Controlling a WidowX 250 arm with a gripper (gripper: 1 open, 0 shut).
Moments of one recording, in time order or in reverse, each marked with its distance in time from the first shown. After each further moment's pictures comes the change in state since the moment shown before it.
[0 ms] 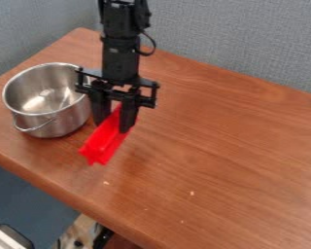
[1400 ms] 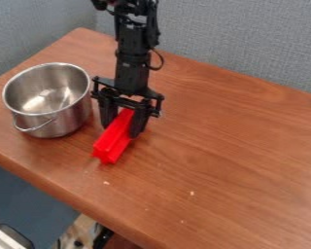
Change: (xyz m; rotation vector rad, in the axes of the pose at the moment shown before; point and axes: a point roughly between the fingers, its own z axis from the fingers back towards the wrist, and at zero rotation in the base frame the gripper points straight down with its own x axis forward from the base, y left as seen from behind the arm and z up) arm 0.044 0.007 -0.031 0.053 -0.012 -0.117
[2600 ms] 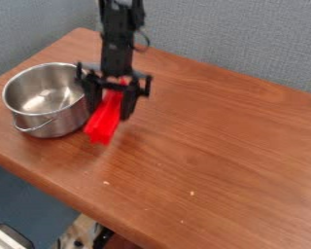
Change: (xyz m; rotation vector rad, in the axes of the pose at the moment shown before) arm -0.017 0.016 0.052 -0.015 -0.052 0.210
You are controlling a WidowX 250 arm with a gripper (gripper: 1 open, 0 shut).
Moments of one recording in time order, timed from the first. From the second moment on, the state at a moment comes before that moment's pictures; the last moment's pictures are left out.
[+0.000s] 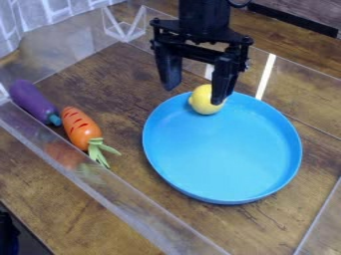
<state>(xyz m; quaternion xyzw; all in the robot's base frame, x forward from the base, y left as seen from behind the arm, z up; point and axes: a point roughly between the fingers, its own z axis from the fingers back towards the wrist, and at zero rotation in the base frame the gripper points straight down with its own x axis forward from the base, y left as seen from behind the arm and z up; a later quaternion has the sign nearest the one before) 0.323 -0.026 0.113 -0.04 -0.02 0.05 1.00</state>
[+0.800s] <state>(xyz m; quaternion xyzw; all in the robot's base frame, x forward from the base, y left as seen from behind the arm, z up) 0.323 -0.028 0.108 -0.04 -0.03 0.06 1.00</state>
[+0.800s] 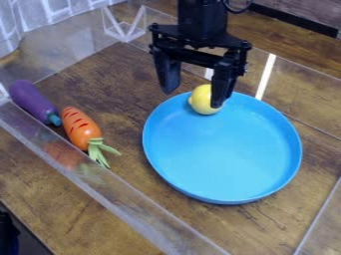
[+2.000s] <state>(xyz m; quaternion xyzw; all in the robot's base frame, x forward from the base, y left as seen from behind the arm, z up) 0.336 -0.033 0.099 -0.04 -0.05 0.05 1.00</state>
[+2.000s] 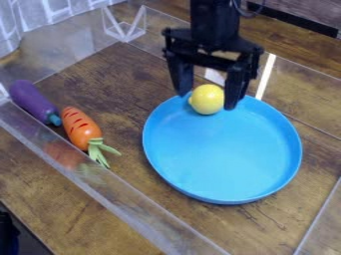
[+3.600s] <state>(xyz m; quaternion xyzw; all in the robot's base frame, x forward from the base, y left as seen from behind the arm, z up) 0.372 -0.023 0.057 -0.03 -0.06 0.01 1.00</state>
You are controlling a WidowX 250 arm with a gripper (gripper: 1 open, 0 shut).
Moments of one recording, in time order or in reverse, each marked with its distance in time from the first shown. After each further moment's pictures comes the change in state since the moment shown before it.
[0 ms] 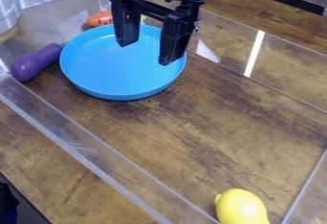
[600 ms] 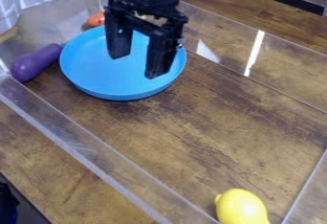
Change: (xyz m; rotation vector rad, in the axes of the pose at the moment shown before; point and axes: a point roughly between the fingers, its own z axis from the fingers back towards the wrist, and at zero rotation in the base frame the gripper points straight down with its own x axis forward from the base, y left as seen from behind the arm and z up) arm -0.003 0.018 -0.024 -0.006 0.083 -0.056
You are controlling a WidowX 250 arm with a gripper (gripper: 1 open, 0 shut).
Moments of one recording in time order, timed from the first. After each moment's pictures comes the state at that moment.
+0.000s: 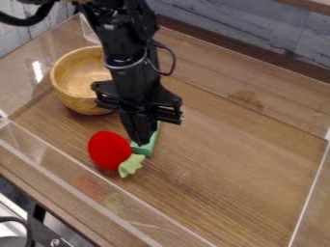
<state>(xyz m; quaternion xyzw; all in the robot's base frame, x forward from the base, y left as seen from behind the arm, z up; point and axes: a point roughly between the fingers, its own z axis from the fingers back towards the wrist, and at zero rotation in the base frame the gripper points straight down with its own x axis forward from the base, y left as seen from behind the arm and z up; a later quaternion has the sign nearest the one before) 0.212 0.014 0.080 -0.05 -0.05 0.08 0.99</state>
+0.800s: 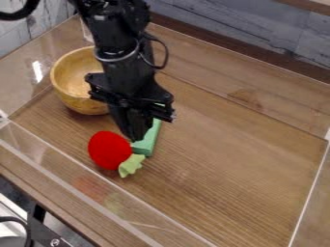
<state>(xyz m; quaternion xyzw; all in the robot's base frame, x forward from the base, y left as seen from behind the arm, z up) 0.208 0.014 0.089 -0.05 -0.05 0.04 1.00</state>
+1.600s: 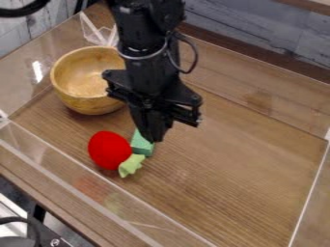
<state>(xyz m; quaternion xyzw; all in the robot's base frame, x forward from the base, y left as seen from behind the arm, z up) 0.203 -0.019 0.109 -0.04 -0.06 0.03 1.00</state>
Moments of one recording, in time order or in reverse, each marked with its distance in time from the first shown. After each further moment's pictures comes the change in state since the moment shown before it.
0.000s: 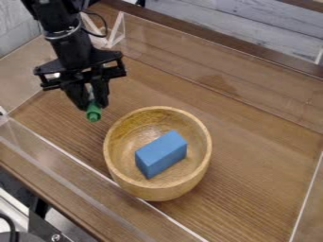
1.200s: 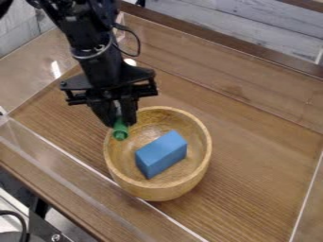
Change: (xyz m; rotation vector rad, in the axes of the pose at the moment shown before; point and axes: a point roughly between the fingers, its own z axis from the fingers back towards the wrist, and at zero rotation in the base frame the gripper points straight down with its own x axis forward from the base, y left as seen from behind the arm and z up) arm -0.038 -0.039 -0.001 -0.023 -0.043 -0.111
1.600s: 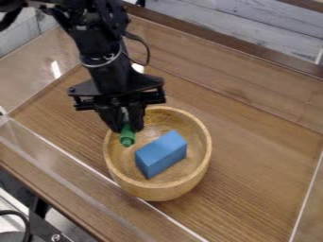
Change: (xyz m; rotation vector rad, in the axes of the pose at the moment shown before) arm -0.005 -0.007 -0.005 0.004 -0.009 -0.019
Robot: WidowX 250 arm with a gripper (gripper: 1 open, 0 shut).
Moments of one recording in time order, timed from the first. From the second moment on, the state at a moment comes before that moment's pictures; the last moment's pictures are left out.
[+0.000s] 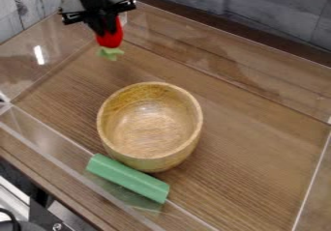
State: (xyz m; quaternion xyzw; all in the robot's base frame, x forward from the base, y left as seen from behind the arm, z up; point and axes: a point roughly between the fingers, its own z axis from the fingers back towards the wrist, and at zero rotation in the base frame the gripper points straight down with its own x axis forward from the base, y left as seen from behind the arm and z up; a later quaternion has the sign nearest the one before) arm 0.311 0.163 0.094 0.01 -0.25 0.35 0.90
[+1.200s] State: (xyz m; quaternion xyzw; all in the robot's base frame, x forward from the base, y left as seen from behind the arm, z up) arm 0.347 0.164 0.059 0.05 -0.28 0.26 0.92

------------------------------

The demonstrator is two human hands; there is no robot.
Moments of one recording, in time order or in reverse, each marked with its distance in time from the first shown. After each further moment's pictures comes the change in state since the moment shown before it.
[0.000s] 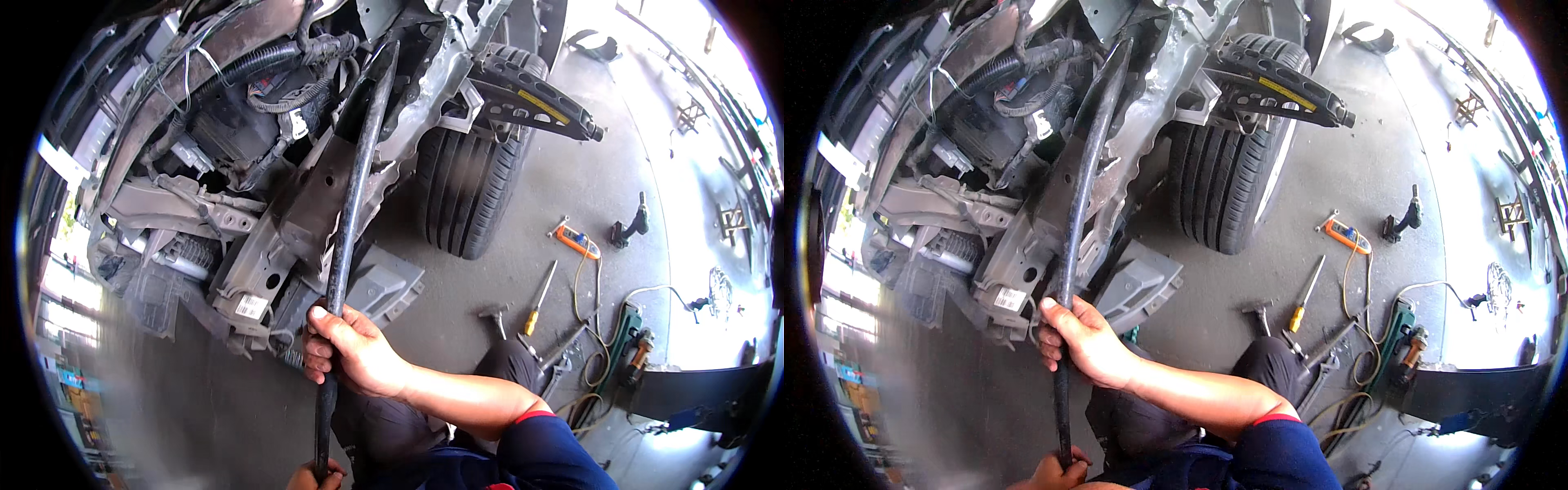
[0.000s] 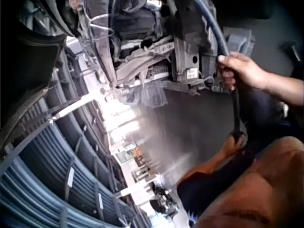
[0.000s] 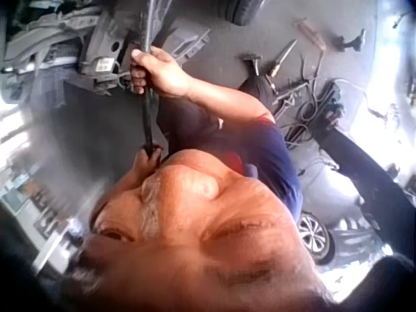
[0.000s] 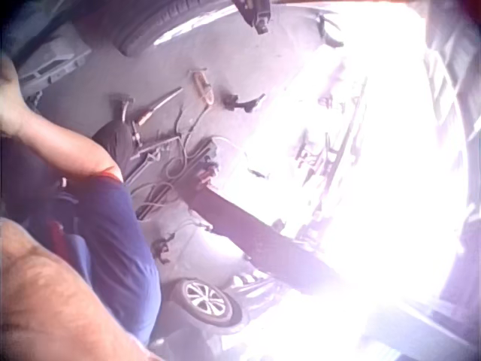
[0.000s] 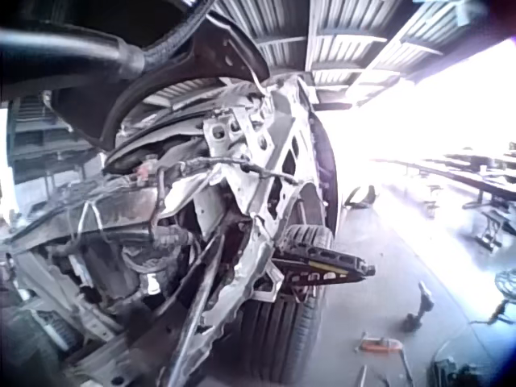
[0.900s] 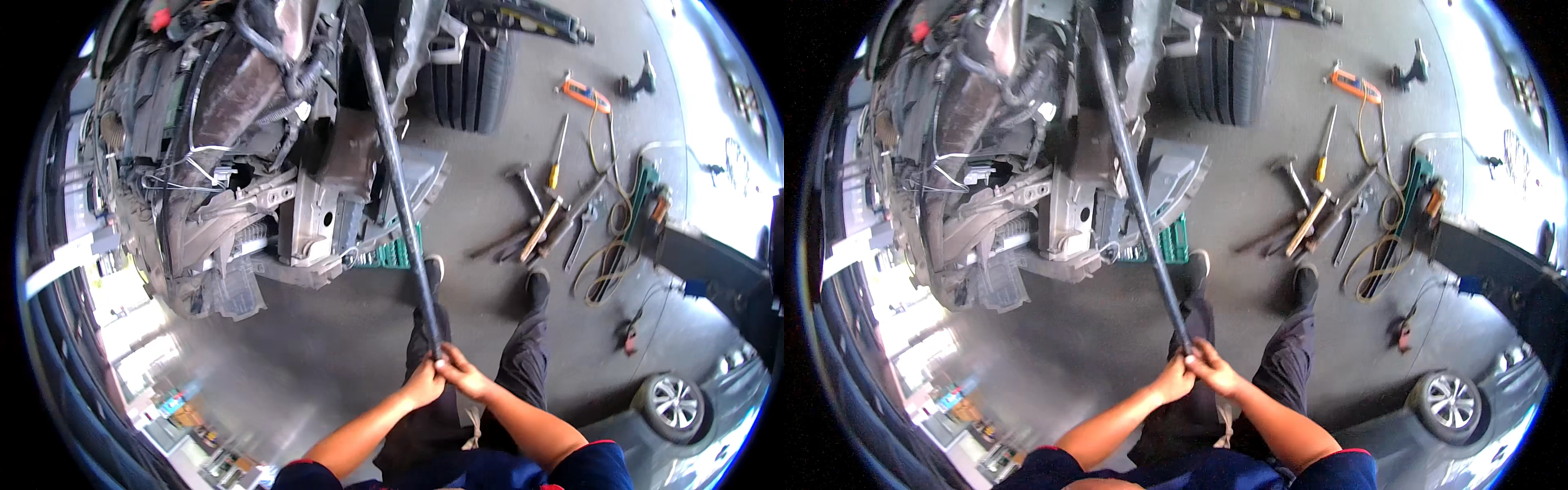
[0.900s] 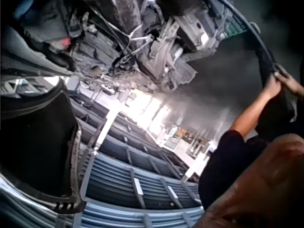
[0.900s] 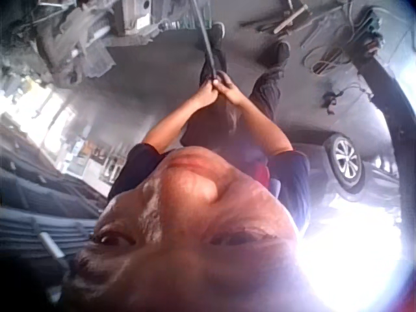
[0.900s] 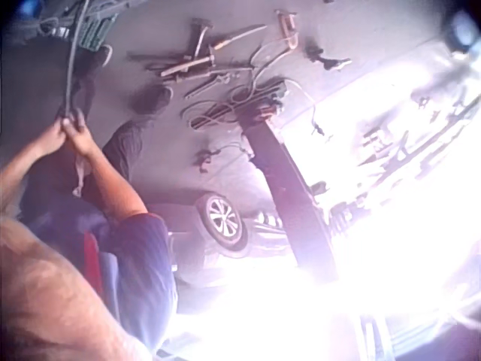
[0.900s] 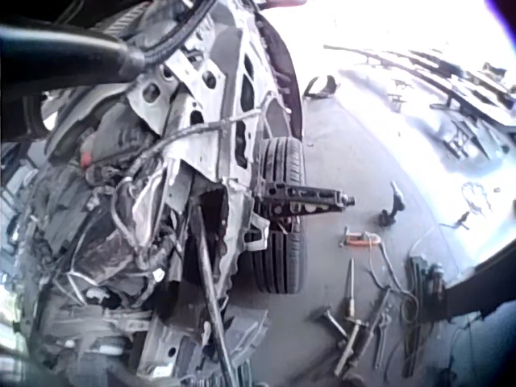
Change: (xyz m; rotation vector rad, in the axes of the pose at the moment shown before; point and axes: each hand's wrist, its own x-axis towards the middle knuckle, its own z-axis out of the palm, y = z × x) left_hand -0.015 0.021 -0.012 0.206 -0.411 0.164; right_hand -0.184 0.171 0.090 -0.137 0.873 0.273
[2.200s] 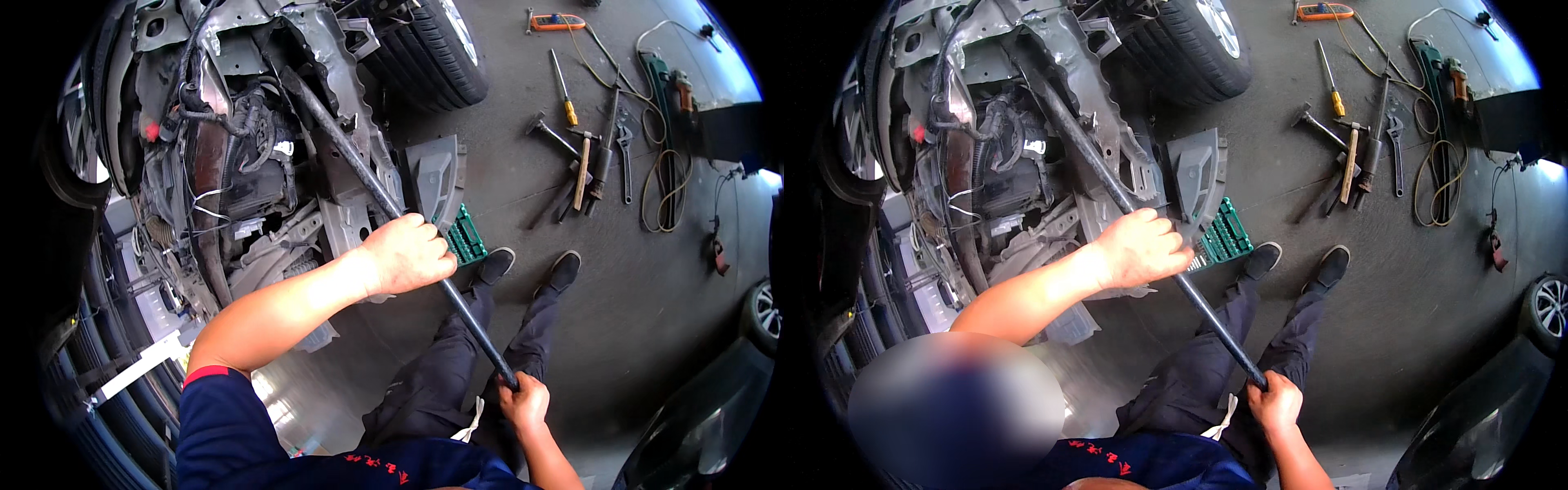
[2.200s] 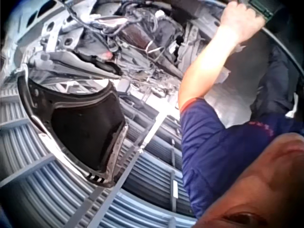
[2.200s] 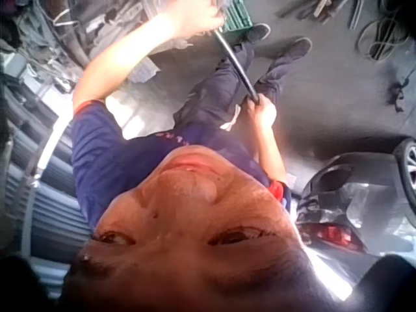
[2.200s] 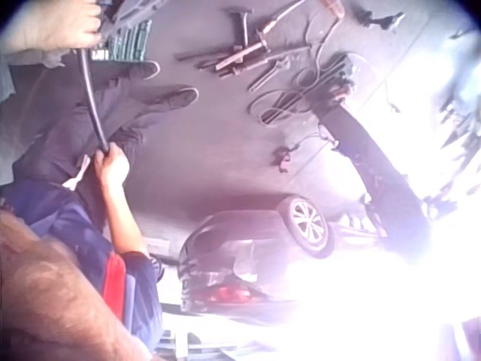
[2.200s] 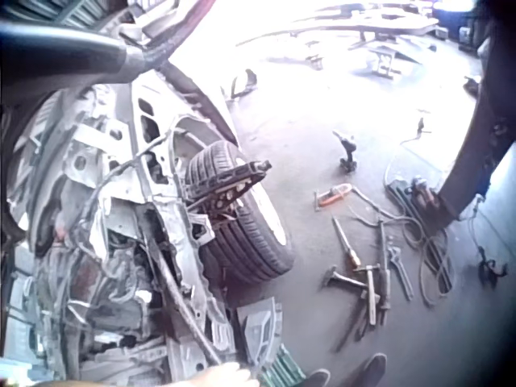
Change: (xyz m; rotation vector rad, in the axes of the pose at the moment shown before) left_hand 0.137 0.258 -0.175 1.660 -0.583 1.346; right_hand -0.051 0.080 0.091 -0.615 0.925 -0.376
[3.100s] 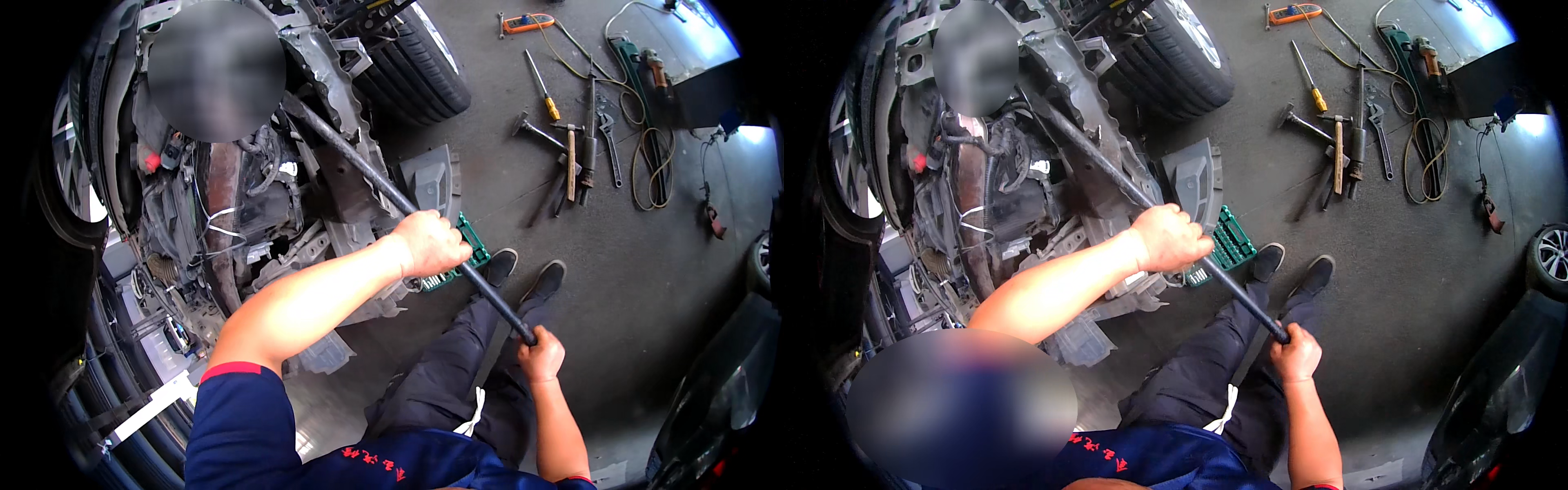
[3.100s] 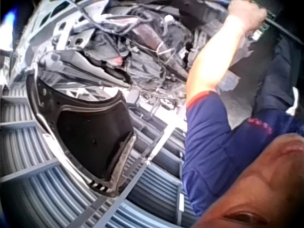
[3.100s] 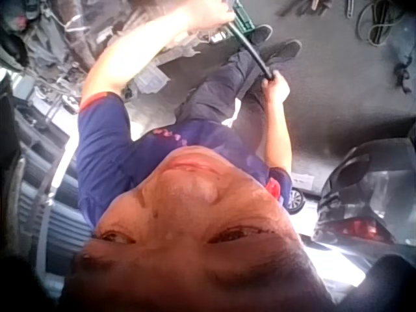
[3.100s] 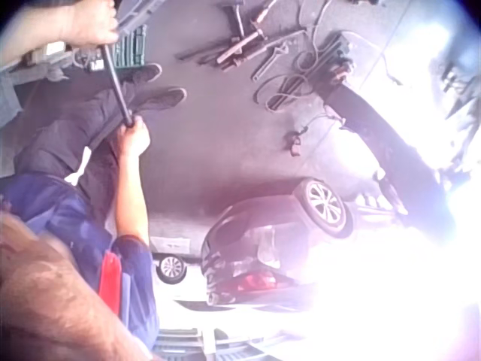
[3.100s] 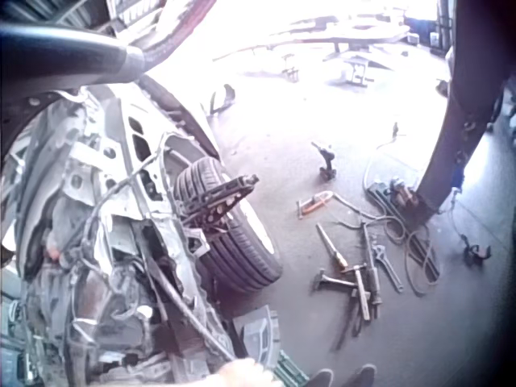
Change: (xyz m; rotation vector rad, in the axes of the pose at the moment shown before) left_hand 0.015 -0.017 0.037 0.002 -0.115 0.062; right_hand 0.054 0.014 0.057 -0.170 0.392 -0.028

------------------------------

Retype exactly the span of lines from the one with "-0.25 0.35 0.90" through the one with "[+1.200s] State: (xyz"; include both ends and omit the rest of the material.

State: (xyz m; quaternion xyzw; all in the robot's base frame, x forward from the base, y left as seen from behind the arm, z up; point and axes: a point roughly between the fingers, its own z axis from the fingers back towards the wrist, and at zero rotation in the base frame the gripper points straight down with its own x axis forward from the base, y left as seen from behind the arm and z up; a later quaternion has the sign nearest the one before) arm 0.311 0.163 0.094 0.01 -0.25 0.35 0.90
[+1.200s] State: (xyz m; quaternion xyzw; all in the robot's base frame, x forward from the base, y left as seen from behind the arm, z up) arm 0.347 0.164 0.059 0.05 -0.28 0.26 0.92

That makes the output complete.